Aborsi sebenarnya sama amannya dengan, atau lebih aman daripada, kolonoskopi, kata Dr. Elizabeth Raymond, dan memiliki tingkat komplikasi yang mirip dengan operasi plastik rawat jalan atau operasi gigi.
Raymond, yang bukan bagian dari studi baru ini, adalah rekan medis senior di Gynuity Health Projects di New York.
Dalam beberapa kasus, ketika perempuan harus berkendara ratusan mil menuju penyedia aborsi terdekat, risiko mereka meninggal akibat kecelakaan lalu lintas dalam perjalanan lebih besar dibandingkan dengan prosedur itu sendiri, katanya.
“Jika kami benar-benar tertarik untuk meningkatkan keselamatan perempuan yang melakukan aborsi, kami akan meningkatkan akses,” kata Raymond kepada Reuters Health melalui telepon.
Banyak badan legislatif negara bagian telah mengeluarkan pembatasan terhadap penyedia layanan aborsi, misalnya 13 negara bagian mengharuskan penyedia layanan aborsi memiliki hak istimewa untuk diterima di rumah sakit, dengan tujuan untuk menjadikan prosedur tersebut lebih aman bagi perempuan.
Dokter dan klinik yang tidak dapat memperoleh hak masuk terpaksa berhenti memberikan layanan.
“Kurangnya penyedia layanan aborsi dapat menyebabkan keterlambatan dalam menerima layanan aborsi, meningkatnya penggunaan aborsi ilegal atau induksi mandiri, atau lebih banyak perempuan yang terpaksa menjalani kehamilan yang tidak diinginkan hingga cukup bulan,” kata Upadhyay, yang merupakan bagian dari lembaga think tank berbasis penelitian. tentang kebijakan kesehatan reproduksi berbasis bukti di Pusat Kesehatan Reproduksi Global UCSF Bixby.
“Semua ini memiliki risiko komplikasi yang lebih tinggi dibandingkan aborsi legal dini,” katanya.
Ketika dokter dilatih untuk melakukan prosedur ini dalam kondisi terkendali, maka tindakan ini sangat aman, kata Dr. Ian M. Bennett, profesor Kedokteran Keluarga dan Kesehatan Masyarakat di Rumah Sakit Universitas Pennsylvania di Philadelphia, yang bukan bagian dari studi baru ini.

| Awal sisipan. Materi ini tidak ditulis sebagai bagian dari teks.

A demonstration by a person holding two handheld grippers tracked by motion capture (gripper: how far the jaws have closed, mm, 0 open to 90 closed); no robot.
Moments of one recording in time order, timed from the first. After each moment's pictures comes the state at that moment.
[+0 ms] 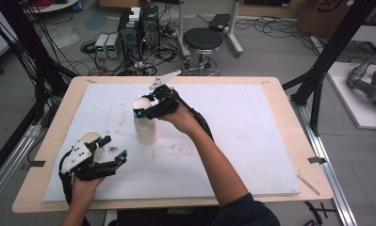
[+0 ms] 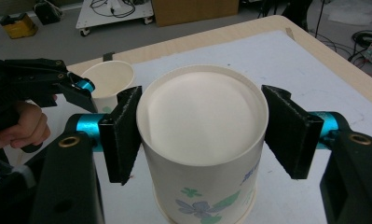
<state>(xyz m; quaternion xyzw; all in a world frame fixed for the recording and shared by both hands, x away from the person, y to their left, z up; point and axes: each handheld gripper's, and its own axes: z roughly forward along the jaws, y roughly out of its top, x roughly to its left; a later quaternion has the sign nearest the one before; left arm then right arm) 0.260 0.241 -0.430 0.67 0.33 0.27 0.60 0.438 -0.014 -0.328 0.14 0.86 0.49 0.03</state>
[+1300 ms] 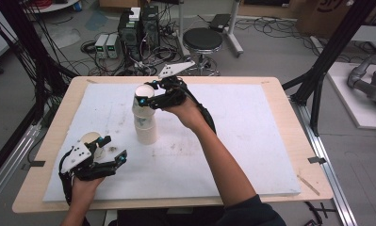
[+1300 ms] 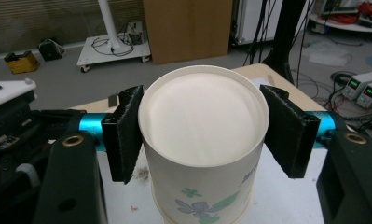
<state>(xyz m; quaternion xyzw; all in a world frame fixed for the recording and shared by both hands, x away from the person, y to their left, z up) 0.260 0.241 -0.430 0.67 0.34 0.27 0.61 0.428 -0.036 -0.288 0.14 0.82 0.55 0.06</state>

“Ini setidaknya sepuluh kali lebih aman dibandingkan risiko melanjutkan kehamilan,” kata Bennett kepada Reuters Health melalui telepon. Seringkali undang-undang seperti mewajibkan hak istimewa untuk menerima aborsi dirancang untuk membatasi aborsi, dan tidak masuk akal mengingat praktik medis yang sebenarnya.
“Saya mengakui hak istimewa di rumah sakit saya, tetapi jika pasien saya mengalami komplikasi dan tinggal dekat dengan rumah sakit lain, dia akan pergi ke sana,” katanya. Bahkan jika dia kembali ke rumah sakit, kemungkinan besar dia bukan orang yang akan menerimanya, kata Bennett. “Itu tidak penting, sama sekali tidak relevan.”